Starting with the first line of the listing, quote each line exactly until and including the one with "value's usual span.", leaving pictures out.

*** Opening of GIVEN INFORMATION ***

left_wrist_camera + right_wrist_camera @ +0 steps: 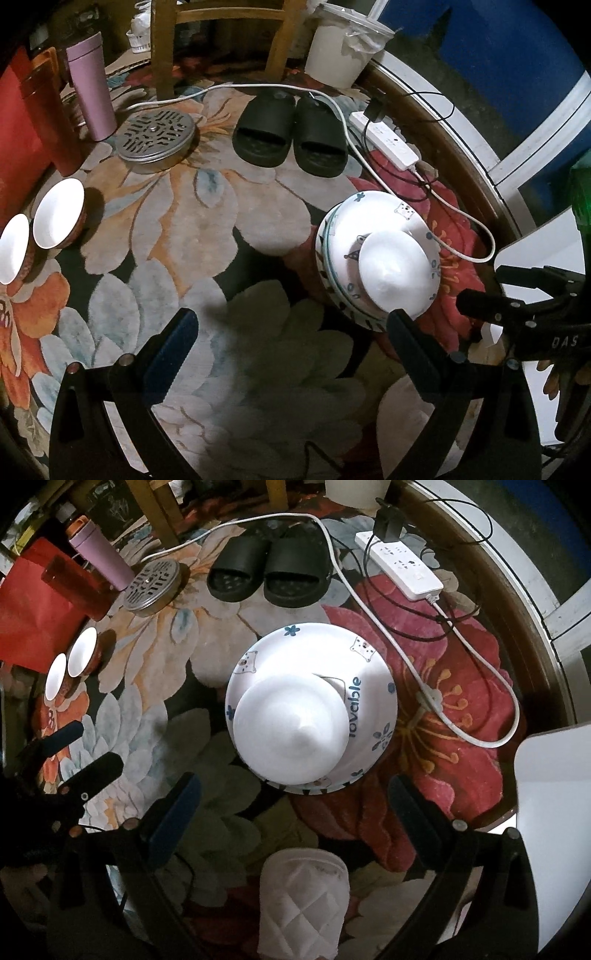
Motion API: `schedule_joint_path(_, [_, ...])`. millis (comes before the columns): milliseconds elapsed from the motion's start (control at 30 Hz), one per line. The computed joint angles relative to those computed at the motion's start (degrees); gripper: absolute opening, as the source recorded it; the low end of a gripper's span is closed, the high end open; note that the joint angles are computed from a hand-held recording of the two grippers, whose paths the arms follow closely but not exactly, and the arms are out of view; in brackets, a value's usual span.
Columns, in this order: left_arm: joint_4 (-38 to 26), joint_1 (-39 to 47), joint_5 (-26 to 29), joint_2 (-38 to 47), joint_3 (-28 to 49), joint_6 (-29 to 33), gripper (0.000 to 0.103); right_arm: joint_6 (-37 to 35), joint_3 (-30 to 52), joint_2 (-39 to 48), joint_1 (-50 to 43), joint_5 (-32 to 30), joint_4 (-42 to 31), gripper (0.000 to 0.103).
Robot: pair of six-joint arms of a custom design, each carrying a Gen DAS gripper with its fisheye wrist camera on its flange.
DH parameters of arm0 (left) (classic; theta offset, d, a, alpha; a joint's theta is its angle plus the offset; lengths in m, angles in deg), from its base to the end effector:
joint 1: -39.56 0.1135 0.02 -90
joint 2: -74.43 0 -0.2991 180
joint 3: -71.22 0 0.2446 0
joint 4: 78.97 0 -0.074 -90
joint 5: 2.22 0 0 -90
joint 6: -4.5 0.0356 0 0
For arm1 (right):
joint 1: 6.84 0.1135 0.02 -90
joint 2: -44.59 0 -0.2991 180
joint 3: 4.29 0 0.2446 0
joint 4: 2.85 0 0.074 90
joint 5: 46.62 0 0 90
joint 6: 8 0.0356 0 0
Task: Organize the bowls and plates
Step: 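Withdraw both tools back toward the white bowls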
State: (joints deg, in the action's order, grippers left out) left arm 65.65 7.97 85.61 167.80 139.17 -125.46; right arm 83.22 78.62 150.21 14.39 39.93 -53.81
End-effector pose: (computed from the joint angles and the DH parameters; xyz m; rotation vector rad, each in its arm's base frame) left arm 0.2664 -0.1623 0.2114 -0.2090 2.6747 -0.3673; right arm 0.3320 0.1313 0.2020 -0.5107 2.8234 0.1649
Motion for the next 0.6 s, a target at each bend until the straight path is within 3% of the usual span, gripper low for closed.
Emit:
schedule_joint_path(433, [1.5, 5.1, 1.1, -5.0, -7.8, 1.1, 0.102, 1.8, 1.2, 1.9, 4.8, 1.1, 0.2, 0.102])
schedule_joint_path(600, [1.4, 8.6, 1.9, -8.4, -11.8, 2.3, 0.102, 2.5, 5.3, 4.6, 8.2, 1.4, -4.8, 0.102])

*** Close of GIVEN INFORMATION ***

**OUTPUT FOR THIS TASK:**
left_wrist_camera + right_wrist_camera @ +0 steps: 
Motion API: `schedule_joint_path(_, [_, ...])`. millis (comes before the columns): milliseconds elapsed from the motion's start (control at 30 Hz), one per line. The computed joint angles relative to those computed at the motion's start (degrees); gripper: absolute opening, as the source recorded it; the low end of a gripper's span is closed, the high end open; note that the joint angles are computed from a hand-held recording of the two grippers, whose paths the arms follow closely but not exactly, and the arms are out of view; in brackets, a value's usual span.

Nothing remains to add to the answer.